═════ THE DATA

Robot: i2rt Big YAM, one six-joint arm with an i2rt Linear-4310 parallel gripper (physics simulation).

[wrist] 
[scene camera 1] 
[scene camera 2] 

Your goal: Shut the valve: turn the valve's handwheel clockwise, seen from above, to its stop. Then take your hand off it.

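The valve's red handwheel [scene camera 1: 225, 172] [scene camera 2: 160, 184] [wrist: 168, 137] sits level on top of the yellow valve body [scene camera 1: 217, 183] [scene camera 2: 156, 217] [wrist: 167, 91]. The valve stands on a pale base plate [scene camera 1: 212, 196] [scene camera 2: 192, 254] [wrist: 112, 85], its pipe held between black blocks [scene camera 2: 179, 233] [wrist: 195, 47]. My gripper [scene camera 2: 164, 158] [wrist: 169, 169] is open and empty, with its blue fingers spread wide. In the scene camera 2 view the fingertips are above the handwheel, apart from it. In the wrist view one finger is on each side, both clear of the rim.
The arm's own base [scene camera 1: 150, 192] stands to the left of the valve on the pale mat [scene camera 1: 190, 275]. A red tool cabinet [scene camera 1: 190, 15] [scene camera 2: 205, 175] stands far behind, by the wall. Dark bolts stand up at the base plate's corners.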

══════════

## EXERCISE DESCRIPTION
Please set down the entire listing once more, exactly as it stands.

## OUTPUT
Robot: i2rt Big YAM, one six-joint arm with an i2rt Linear-4310 parallel gripper (physics simulation).

[wrist] 
[scene camera 1] 
[scene camera 2] 

Your goal: Shut the valve: turn the valve's handwheel clockwise, seen from above, to its stop. Then take your hand off it.

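The valve's red handwheel [scene camera 1: 225, 172] [scene camera 2: 160, 184] [wrist: 168, 137] sits level on top of the yellow valve body [scene camera 1: 217, 183] [scene camera 2: 156, 217] [wrist: 167, 91]. The valve stands on a pale base plate [scene camera 1: 212, 196] [scene camera 2: 192, 254] [wrist: 112, 85], its pipe held between black blocks [scene camera 2: 179, 233] [wrist: 195, 47]. My gripper [scene camera 2: 164, 158] [wrist: 169, 169] is open and empty, with its blue fingers spread wide. In the scene camera 2 view the fingertips are above the handwheel, apart from it. In the wrist view one finger is on each side, both clear of the rim.
The arm's own base [scene camera 1: 150, 192] stands to the left of the valve on the pale mat [scene camera 1: 190, 275]. A red tool cabinet [scene camera 1: 190, 15] [scene camera 2: 205, 175] stands far behind, by the wall. Dark bolts stand up at the base plate's corners.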

The exercise requires nothing more.